There are 20 players in a checkers tournament. How many pairings of players could there be, if the colour of the player - red or black - matters?

I've solved this problem in two ways and arrived at the same result. The result is quite large, which leaves me to ask - is my intuition correct, or an I making a common mistake?

Approach 1: There must be 10 red players in this tournament, each player can only play one game at a time and each one could sit at any chess set. Therefore, I must choose 10 players from 20 without replacement: $\frac{20!}{10!}$. The 10 remaining players must all be black and we don't need to account for these because, in selecting who is red and who sits where, we have accounted for all possible pairings between red and black players. Therefore there are 670,442,572,800 possible match-ups.

Approach 2: Any 10 of the 20 people must be red, There are ${20}\choose{10}$ subsets of the players with size 10, which is representative of all of the subsets of the players that could have chosen to be red. All of the 10 remaining players must choose who to play, and two black players can't choose the same red player to play. So, there are $10!$ possible ways that the black players could choose red players. Applying the multiplication rule we arrive at 670,442,572,800 possible match-ups.

The key difference between these solutions is where I introduce the notion of ordering. Is the answer I've arrived at correct and is the reasoning I've applied to solve this problem sound?

• PS: this isn't a homework question; I'm working on this solely to improve my understanding of mathematics.
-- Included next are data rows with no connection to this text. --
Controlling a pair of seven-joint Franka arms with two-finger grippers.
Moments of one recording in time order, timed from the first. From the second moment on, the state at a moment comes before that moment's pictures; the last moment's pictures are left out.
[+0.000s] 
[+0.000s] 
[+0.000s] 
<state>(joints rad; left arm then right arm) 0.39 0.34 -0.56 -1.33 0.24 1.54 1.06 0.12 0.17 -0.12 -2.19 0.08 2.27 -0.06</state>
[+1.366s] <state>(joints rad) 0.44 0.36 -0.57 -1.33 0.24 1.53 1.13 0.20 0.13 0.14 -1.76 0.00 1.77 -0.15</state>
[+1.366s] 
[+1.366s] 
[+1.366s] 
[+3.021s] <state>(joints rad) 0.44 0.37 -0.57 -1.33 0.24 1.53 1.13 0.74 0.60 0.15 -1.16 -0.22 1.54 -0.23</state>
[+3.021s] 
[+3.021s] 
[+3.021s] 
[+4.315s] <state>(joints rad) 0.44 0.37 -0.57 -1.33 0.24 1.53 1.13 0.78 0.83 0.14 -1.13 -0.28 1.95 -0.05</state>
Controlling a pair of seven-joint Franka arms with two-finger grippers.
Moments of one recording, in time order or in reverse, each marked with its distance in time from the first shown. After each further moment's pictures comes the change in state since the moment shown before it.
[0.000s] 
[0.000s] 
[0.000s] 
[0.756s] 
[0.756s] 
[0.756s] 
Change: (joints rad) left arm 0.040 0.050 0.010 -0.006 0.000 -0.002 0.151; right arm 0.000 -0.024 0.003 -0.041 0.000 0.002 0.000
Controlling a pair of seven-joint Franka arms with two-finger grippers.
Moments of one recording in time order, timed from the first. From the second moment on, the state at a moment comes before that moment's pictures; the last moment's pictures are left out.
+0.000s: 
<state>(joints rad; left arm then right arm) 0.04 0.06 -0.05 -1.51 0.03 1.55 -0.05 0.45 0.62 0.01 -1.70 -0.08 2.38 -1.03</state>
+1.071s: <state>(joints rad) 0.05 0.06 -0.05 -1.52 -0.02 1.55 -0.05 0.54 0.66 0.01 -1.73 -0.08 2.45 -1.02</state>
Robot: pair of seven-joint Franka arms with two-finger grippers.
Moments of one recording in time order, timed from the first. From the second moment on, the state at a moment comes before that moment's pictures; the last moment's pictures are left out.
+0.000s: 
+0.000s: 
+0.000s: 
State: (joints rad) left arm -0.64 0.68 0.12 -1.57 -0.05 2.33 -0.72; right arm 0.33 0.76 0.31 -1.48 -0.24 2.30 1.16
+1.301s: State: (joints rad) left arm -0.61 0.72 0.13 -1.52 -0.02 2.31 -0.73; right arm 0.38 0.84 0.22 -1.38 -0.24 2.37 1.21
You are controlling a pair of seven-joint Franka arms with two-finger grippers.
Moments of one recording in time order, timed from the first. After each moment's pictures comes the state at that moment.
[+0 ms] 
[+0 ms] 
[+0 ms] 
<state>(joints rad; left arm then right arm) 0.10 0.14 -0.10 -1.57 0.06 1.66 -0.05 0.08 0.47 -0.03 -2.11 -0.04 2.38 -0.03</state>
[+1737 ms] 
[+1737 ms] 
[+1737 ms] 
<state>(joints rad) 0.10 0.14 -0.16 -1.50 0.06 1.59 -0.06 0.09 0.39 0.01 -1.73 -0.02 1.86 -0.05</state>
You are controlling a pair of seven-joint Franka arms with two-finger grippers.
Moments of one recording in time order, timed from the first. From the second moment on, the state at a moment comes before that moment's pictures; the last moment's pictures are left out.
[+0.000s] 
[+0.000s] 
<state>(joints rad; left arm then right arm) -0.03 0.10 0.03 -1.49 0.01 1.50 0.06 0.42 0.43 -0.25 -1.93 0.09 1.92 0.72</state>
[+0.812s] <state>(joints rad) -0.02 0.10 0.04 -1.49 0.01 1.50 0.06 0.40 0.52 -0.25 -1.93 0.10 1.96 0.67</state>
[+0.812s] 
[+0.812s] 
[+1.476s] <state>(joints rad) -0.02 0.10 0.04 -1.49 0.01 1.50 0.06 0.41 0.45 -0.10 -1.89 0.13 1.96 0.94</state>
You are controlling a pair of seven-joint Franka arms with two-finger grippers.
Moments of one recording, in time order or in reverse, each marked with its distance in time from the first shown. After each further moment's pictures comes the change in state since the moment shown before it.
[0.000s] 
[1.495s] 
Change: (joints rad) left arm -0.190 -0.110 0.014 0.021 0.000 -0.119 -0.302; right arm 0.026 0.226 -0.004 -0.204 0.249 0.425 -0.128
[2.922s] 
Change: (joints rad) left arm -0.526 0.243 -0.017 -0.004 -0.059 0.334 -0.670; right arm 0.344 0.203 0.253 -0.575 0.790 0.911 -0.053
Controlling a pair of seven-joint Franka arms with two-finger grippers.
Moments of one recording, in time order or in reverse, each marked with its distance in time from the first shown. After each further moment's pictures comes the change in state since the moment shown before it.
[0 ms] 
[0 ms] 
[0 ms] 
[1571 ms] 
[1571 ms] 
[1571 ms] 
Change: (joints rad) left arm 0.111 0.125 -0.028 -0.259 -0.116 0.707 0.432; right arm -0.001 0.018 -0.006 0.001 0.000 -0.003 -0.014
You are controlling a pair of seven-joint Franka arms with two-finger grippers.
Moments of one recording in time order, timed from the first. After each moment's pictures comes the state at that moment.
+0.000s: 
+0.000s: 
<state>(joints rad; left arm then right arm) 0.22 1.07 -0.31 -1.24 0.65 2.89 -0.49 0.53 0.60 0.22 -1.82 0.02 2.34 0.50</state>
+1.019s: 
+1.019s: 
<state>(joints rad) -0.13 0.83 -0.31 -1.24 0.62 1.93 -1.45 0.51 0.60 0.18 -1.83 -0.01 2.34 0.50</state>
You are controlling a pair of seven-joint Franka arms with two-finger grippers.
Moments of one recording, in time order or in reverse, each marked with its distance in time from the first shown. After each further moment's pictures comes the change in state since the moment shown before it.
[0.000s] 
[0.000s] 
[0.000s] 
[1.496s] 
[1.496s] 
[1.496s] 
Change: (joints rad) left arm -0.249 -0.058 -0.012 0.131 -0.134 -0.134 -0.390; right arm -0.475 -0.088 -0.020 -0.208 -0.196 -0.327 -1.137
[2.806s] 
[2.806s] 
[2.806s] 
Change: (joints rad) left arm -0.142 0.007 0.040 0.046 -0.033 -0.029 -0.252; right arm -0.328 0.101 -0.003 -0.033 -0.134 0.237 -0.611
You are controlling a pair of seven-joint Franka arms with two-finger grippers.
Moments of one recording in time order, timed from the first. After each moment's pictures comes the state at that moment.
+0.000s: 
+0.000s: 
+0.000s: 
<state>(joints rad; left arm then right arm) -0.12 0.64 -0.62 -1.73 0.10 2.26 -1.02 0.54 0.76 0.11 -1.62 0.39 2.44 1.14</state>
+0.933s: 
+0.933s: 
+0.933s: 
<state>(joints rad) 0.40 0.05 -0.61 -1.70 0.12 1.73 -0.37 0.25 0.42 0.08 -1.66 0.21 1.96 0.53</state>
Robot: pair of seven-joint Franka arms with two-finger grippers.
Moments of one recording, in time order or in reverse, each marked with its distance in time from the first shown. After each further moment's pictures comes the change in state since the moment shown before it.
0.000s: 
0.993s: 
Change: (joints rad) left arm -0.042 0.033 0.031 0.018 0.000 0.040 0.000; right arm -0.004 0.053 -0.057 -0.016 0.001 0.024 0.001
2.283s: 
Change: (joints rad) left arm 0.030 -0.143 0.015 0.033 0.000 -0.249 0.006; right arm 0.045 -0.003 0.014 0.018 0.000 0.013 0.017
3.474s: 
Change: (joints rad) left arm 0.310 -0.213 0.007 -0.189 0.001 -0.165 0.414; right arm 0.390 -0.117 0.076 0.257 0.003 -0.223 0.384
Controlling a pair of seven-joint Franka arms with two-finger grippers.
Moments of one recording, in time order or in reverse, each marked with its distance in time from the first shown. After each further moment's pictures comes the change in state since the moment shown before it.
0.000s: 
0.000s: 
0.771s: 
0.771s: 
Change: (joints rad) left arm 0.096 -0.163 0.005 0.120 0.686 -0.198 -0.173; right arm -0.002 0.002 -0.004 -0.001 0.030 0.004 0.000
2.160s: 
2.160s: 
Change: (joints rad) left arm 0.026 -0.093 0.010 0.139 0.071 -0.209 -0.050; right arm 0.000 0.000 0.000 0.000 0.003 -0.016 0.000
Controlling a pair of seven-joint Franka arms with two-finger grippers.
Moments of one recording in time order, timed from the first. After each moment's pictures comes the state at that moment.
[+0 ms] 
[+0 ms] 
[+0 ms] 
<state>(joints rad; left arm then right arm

Mar 13, 2016 at 7:13
• The expression $\frac{20!}{10!}$ and the equivalent $\binom{20}{10}10!$ are right. Mar 13, 2016 at 7:21

Approach 3: We let the players choose the seat they want to sit in. They can do it in $20!$ ways. Now, we can apply a color, say red to the players that sit at the left, and black to the ones on the right. We need not consider the opposite coloring as we've already considered all the possible permutations. So, the number of such pairs remains unchanged. Now, as the tables are identical, we need to divide the count by $10!$ because the same pairing can would occur in $10!$ cases. So, this gives me $\frac{20!}{10!}= 670,442,572,800$. It's the same as you got. So, I think you were right.